Researchers Discover New Gene Linked to Cone and Cone-Rod Dystrophies
Foundation-funded researchers at the Radboud University Medical Center in the
Netherlands have found that mutations in the gene POC1B can cause cone dystrophy (COD) and cone-rod dystrophy
(CRD). These retinal degenerative conditions are characterized by progressive
loss of central vision, with CRD also leading to peripheral vision loss. The
discovery of harmful defects in POC1B will help scientists diagnose more
patients and identify targets for vision-saving therapies. Results of the study
were published in The
American Journal of Human Genetics.
The researchers used whole-exome sequencing (WES) to search for the disease-causing gene in affected families. The state-of-the-art approach involves targeting the exome, the regions in a person’s DNA that are most likely to harbor harmful mutations. The exome contains the code for making proteins essential to the health and function of cells, including those of the retina.
More than three billion “letters” make up a person’s DNA. The exome is only 1.5 percent of those letters, providing a relatively narrow target for finding genetic defects. Ultimately, the Radboud scientists found POC1B mutations in three siblings from a Turkish family as well as a Dutch individual.
Prior to the advent of WES four years ago, studies to find new, disease-causing genes took considerably more time, were more frequently unsuccessful and required larger numbers of affected individuals and families.

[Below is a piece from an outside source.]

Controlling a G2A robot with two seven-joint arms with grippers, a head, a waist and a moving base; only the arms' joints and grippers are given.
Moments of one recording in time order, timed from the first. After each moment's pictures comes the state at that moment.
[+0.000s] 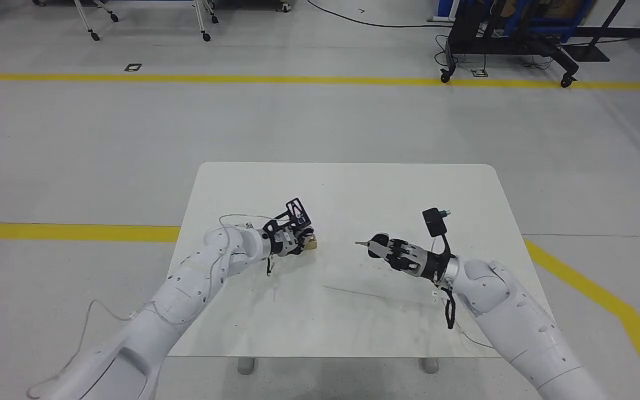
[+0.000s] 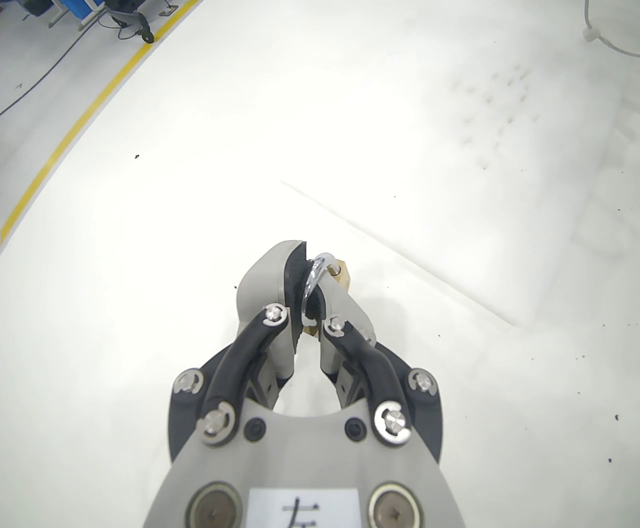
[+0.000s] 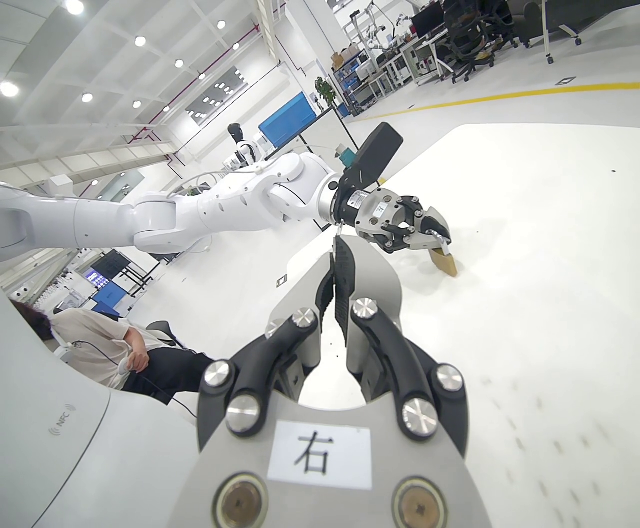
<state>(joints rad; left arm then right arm) 0.80 -1.23 -0.66 -0.93 1.21 -0.64 -0.09 -1.29 -1.01 1.11 -1.33 -0.18 -0.97 0.40</state>
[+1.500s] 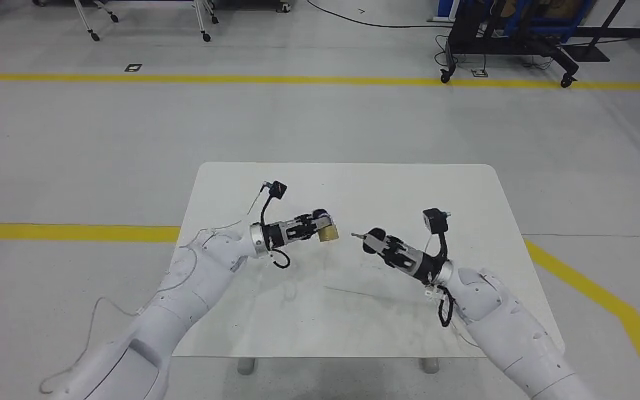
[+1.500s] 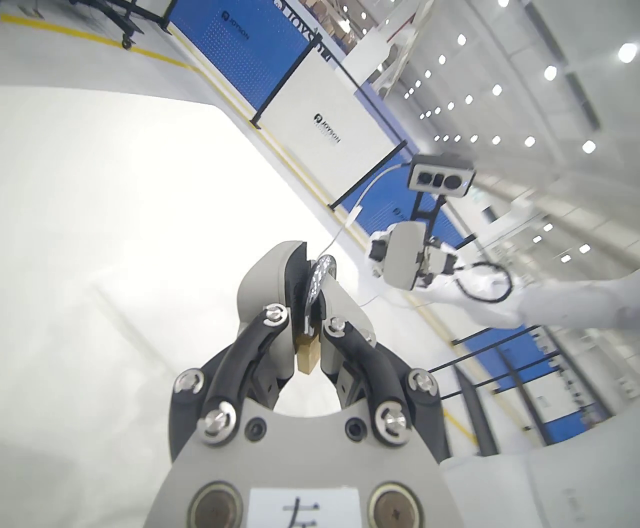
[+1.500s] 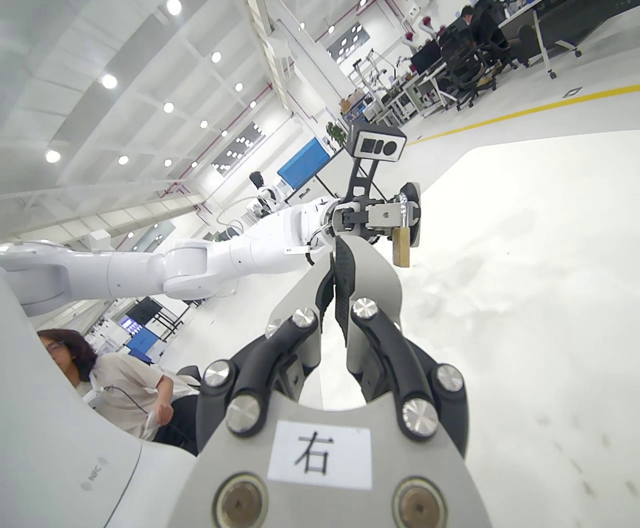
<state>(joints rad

“Advanced gene-sequencing technologies are greatly accelerating the discovery of new retinal-disease genes,” says Stephen Rose, Ph.D., chief research officer at the Foundation Fighting Blindness. “Each new discovery adds another piece to the large retinal-disease puzzle and moves us closer to treatments and cures.” More than two dozen genes have been linked to COD and CRD.
The investigators learned more about POC1B’s role in the retina by turning the gene off in zebrafish during their development. The resulting fish had shorter-than-normal photoreceptors and did not respond to a visual stimulus.
“This advancement would not have been possible without collaborating experts from diverse fields — including genetics, cell biology and zebrafish modeling — to identify and confirm the rare causes of these vision impairments,” says Frans Cremers, Ph.D., a genetic researcher involved in the study. Anneke den Hollander, Ph.D., and Susanne Roosing also participated in the genetic research. Ronald Roepman, Ph.D., and Ideke Lamers provided expertise in cell biology. Erik de Vrieze, Ph.D., and Erwin van Wijk, Ph.D., conducted the zebrafish studies.
COD, CRD and other retinal degenerations that affect cones can be particularly difficult for vision, because cones are the photoreceptors that enable people to read, recognize faces, drive and see in lighted conditions. Rods provide night and peripheral vision.
Mutations in POC1B can cause autosomal recessive forms of the condition, meaning it was inherited from parents who carry the disease but are not affected. Their children have a one-in-four chance of getting the condition.
FFB provides nearly $1.8 million in funding for genetic, imaging and protein studies at Radboud University.